Puccinia pittieriana

Scientific classification
- Domain: Eukaryota
- Kingdom: Fungi
- Division: Basidiomycota
- Class: Pucciniomycetes
- Order: Pucciniales
- Family: Pucciniaceae
- Genus: Puccinia
- Species: P. pittieriana
- Binomial name: Puccinia pittieriana Henn., (1904)
- Synonyms: Mainsia pittieriana; Micropuccinia pittieriana; Spirechina pittieriana;

= Puccinia pittieriana =

- Genus: Puccinia
- Species: pittieriana
- Authority: Henn., (1904)
- Synonyms: Mainsia pittieriana, Micropuccinia pittieriana, Spirechina pittieriana

Species of fungus

Puccinia pittieriana is a species of rust fungus. It is a plant pathogen which infects agricultural crops such as potato and tomato. Its common names include common potato rust and common potato and tomato rust.

This fungus was first made known to science in 1904 when it was collected from potatoes (Solanum tuberosum) in cultivation on the slopes of Irazú Volcano in Costa Rica. It was later found on wild potato species such as Solanum demissum and on tomato crops. It is now known from Central and South America and from Mexico. Its known hosts now include many wild and cultivated species of Solanum. This is the only rust fungus that infects tomatoes.

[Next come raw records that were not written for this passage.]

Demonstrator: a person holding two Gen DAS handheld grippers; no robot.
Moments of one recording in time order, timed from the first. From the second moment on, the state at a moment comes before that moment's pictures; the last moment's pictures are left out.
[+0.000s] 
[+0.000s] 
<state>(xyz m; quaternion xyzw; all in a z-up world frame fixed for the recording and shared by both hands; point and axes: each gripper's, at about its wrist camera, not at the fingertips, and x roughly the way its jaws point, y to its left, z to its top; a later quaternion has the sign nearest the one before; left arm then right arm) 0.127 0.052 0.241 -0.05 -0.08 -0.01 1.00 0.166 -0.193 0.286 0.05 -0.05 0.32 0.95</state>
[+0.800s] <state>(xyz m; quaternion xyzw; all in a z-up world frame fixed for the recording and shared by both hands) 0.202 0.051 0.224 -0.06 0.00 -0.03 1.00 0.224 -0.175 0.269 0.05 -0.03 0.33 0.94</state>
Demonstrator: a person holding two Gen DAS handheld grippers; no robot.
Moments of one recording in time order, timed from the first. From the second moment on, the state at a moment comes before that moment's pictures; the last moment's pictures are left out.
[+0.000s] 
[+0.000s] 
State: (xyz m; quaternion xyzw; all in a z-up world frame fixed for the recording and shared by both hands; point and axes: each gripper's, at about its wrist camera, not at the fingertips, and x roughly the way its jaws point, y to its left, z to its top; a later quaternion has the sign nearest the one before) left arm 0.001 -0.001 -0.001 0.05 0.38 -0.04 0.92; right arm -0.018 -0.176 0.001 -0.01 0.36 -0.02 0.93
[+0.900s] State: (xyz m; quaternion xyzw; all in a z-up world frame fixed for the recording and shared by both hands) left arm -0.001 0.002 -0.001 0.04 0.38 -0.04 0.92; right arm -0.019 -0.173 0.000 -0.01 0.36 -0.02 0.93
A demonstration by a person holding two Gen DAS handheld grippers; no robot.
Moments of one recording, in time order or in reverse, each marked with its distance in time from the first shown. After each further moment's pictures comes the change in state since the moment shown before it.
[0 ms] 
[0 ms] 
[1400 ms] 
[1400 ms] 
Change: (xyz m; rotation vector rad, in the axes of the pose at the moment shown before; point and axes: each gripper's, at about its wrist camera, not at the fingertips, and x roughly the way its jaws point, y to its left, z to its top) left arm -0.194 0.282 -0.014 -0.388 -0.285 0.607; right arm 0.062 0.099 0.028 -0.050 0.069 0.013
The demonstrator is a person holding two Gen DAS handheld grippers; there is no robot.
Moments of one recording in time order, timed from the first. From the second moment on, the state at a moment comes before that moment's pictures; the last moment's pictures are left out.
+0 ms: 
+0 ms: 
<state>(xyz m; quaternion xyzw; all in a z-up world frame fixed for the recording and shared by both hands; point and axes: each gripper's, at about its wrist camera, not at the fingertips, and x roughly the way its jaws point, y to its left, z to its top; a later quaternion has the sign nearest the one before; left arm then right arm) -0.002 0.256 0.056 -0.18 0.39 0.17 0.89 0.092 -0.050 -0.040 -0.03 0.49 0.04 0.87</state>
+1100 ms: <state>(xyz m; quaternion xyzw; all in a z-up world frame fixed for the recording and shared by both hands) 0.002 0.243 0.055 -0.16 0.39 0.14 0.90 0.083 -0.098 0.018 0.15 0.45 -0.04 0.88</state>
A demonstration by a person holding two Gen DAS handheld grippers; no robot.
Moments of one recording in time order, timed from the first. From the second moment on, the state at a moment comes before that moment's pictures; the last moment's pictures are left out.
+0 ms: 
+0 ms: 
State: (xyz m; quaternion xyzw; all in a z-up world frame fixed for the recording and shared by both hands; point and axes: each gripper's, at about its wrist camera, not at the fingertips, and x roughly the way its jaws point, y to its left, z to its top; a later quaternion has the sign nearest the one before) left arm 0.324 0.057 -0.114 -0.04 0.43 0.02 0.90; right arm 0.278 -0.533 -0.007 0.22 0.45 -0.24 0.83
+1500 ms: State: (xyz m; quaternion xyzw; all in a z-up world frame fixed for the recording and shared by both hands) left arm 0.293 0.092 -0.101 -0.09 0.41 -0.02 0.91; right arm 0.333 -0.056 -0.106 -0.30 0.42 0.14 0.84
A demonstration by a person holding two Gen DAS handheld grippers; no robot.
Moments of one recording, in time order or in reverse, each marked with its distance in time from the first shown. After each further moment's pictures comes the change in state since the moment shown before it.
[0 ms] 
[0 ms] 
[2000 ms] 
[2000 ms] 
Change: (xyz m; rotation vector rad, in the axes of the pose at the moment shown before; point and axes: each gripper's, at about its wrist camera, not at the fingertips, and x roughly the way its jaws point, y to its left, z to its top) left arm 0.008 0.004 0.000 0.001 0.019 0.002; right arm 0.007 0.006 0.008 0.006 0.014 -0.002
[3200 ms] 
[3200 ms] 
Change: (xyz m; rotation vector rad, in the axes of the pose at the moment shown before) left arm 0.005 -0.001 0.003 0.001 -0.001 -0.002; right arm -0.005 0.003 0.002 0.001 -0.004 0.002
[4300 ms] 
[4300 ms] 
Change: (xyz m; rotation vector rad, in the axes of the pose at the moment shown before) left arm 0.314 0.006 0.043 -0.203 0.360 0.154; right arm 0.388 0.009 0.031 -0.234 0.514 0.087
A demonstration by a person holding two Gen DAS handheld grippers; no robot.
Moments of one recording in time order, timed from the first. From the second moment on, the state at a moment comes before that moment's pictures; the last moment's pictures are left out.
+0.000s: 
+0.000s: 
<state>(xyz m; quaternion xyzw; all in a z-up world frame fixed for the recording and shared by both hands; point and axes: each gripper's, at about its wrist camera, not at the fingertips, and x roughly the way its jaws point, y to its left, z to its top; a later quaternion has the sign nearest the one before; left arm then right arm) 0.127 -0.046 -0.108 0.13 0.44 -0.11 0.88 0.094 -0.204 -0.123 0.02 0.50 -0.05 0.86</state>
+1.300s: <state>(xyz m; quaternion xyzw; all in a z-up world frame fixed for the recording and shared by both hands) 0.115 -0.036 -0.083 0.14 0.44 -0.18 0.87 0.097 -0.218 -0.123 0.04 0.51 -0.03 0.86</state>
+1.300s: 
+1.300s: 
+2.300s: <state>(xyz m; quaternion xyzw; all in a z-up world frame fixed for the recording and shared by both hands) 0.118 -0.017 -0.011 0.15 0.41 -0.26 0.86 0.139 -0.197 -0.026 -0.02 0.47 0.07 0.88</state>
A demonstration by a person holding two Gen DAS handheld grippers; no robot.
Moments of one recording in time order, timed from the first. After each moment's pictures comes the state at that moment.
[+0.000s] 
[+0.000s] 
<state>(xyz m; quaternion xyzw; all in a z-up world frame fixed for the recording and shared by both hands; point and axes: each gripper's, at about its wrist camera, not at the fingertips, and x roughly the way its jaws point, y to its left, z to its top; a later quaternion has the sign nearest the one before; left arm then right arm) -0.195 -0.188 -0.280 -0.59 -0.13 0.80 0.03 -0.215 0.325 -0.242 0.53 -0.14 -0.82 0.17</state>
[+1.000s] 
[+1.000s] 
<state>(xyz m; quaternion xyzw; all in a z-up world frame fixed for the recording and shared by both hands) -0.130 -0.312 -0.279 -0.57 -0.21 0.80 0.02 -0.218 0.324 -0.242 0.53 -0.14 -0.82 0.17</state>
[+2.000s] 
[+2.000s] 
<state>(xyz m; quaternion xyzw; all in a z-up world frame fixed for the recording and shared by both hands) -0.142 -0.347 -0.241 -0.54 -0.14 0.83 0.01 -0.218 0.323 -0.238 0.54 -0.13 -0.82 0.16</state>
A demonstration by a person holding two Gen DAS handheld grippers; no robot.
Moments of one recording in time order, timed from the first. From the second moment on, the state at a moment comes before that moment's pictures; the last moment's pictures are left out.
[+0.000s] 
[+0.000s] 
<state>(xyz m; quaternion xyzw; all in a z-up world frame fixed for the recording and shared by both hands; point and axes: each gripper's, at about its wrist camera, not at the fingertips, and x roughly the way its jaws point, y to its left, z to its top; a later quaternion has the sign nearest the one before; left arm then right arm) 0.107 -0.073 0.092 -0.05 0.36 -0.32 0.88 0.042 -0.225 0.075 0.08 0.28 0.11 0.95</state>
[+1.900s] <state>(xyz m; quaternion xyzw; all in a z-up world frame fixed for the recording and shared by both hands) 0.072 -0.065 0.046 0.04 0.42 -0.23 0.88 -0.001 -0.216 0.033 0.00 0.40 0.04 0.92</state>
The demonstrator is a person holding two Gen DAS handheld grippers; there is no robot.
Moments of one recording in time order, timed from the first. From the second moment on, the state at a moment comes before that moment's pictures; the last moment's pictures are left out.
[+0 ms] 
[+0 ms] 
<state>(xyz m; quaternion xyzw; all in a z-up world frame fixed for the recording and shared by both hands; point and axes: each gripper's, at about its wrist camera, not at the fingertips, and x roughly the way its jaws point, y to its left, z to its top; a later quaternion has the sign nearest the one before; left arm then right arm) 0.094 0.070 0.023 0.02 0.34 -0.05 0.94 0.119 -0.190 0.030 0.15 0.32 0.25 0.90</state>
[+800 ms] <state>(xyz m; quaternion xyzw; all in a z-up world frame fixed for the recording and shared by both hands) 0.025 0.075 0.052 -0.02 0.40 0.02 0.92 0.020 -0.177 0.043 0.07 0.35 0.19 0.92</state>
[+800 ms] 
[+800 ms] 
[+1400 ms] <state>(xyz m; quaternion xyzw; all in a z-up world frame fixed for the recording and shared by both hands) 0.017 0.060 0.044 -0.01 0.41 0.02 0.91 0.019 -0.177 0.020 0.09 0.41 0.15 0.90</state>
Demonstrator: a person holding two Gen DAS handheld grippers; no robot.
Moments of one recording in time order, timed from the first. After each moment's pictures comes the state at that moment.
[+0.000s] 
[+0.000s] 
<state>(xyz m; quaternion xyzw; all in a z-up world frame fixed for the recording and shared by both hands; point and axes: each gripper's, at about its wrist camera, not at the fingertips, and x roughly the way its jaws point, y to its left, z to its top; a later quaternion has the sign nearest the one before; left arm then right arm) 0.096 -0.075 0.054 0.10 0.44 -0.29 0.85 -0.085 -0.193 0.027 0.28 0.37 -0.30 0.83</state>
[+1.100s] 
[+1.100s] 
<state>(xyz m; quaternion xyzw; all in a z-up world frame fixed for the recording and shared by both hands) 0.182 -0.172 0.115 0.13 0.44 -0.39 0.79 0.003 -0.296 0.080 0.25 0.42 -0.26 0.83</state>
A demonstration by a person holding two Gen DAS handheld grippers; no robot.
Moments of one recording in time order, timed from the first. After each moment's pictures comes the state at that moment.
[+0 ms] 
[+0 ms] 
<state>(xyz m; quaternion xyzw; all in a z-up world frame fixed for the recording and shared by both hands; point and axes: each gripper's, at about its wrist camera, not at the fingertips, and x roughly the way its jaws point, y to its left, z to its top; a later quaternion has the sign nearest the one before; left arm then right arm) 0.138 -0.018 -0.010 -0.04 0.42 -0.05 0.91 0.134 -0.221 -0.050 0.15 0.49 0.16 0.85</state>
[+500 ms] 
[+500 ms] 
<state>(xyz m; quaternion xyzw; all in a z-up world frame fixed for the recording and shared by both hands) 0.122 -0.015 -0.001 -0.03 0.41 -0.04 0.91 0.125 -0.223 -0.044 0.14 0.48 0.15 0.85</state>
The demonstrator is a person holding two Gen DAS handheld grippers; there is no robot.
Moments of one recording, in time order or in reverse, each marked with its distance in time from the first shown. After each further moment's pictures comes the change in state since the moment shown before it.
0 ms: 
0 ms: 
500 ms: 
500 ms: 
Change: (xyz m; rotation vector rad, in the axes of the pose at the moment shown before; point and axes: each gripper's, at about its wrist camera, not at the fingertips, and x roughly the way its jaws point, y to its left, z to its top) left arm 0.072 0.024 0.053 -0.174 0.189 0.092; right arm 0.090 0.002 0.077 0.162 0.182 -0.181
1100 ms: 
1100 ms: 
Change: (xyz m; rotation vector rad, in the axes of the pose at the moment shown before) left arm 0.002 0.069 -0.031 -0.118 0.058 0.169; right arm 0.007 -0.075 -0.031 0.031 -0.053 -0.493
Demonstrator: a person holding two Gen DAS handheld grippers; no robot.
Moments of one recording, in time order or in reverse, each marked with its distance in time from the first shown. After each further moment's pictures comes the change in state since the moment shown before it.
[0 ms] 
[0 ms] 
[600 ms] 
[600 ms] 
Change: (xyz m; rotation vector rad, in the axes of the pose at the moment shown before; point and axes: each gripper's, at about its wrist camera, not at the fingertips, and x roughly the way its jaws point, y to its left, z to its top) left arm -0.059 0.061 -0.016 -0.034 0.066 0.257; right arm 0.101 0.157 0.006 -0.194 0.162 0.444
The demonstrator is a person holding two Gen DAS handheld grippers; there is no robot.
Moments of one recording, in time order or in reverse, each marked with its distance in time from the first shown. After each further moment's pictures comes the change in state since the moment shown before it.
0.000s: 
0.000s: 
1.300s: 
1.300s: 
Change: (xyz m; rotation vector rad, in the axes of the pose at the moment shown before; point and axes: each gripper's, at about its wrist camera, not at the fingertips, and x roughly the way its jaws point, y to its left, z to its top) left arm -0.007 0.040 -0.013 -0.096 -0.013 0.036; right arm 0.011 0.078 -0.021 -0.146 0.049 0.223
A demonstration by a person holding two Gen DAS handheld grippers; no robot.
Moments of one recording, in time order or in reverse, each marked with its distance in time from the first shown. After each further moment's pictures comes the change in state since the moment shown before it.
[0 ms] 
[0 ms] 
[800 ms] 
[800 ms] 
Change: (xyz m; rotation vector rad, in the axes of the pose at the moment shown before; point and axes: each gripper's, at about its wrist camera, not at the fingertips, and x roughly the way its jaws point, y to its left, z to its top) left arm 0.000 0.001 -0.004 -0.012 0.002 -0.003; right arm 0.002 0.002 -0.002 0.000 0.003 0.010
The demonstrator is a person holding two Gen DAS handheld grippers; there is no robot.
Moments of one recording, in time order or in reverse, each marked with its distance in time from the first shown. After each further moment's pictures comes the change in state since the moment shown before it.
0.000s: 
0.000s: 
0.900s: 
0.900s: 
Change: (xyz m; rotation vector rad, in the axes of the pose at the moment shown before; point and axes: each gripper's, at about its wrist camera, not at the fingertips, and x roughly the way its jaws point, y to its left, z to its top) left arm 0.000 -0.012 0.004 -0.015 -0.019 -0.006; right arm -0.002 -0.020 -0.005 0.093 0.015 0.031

Fungal infection manifests as greenish white spots a few millimeters wide on the undersides of a plant's leaves. The upper surfaces of the leaves may be dimpled as the lesions penetrate the blades. The lesions turn whitish with red to brown centers. The lesions spread across the leaf, which then dies and falls. Lesions can also form on the petioles, stems, flowers, and fruits.

The fungal spores are borne on the wind and infect plants when the plant surface is moist and the average temperature is around 10 °C. Symptoms appear in about two weeks and the lesions are largest by 20 to 25 days after infection by spores.

Several potato cultivars are resistant to the rust.